▶ **Exercise instructions**
Return only those lines of the listing in which "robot" appears.

▶ **Dataset excerpts**
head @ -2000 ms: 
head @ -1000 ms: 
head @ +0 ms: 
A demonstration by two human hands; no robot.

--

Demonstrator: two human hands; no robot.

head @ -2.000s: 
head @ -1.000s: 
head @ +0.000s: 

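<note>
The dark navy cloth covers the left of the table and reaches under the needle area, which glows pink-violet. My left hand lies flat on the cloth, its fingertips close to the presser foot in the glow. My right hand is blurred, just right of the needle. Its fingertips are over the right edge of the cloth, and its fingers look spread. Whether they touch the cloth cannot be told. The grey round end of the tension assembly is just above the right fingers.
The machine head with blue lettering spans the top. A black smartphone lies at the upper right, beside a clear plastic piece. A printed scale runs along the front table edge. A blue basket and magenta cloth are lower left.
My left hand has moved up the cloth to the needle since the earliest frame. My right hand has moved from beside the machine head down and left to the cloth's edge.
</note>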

▶ **Written reply**
A demonstration by two human hands; no robot.
Demonstrator: two human hands; no robot.

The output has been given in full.